**PROBLEM DESCRIPTION:** Your answer must be an exact copy of every record.

**Entries taken from a collection:**
####################

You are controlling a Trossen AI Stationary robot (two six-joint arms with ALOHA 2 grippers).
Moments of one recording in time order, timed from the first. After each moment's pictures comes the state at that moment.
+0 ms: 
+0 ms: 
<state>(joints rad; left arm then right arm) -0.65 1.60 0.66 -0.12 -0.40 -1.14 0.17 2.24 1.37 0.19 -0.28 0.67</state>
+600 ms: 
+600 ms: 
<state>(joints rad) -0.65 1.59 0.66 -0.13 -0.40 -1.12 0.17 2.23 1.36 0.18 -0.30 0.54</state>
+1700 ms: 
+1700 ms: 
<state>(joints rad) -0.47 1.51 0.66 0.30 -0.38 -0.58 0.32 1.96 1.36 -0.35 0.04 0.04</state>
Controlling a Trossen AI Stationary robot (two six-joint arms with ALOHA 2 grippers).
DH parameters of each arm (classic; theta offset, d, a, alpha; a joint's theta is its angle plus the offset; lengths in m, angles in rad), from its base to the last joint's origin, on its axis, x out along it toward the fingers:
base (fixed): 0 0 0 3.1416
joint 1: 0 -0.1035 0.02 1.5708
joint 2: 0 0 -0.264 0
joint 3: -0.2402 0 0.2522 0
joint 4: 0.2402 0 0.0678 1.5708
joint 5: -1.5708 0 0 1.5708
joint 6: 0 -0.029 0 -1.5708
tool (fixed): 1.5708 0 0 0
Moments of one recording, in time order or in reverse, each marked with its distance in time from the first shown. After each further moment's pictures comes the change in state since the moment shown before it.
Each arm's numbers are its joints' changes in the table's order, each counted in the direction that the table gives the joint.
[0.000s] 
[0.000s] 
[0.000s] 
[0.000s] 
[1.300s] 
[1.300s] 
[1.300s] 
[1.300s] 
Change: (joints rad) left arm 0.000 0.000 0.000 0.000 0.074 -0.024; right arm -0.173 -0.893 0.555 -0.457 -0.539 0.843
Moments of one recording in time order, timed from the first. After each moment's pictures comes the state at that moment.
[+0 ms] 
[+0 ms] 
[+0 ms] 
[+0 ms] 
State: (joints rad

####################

**SOLUTION BELOW:**
You are controlling a Trossen AI Stationary robot (two six-joint arms with ALOHA 2 grippers).
Moments of one recording in time order, timed from the first. After each moment's pictures comes the state at that moment.
+0 ms: 
+0 ms: 
<state>(joints rad; left arm then right arm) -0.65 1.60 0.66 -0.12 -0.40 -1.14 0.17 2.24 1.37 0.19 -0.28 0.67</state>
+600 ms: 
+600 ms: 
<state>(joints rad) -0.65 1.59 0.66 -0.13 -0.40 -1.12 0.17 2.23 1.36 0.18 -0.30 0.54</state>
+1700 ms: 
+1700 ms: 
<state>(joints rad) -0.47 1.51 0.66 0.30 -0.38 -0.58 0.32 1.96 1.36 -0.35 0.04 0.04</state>
Controlling a Trossen AI Stationary robot (two six-joint arms with ALOHA 2 grippers).
DH parameters of each arm (classic; theta offset, d, a, alpha; a joint's theta is its angle plus the offset; lengths in m, angles in rad), from its base to the last joint's origin, on its axis, x out along it toward the fingers:
base (fixed): 0 0 0 3.1416
joint 1: 0 -0.1035 0.02 1.5708
joint 2: 0 0 -0.264 0
joint 3: -0.2402 0 0.2522 0
joint 4: 0.2402 0 0.0678 1.5708
joint 5: -1.5708 0 0 1.5708
joint 6: 0 -0.029 0 -1.5708
tool (fixed): 1.5708 0 0 0
Moments of one recording, in time order or in reverse, each marked with its distance in time from the first shown. After each further moment's pictures comes the change in state since the moment shown before it.
Each arm's numbers are its joints' changes in the table's order, each counted in the direction that the table gives the joint.
[0.000s] 
[0.000s] 
[0.000s] 
[0.000s] 
[1.300s] 
[1.300s] 
[1.300s] 
[1.300s] 
Change: (joints rad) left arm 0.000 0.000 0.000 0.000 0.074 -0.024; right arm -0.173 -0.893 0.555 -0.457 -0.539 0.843
Moments of one recording in time order, timed from the first. After each moment's pictures comes the state at that moment.
[+0 ms] 
[+0 ms] 
[+0 ms] 
[+0 ms] 
State: (joints rad

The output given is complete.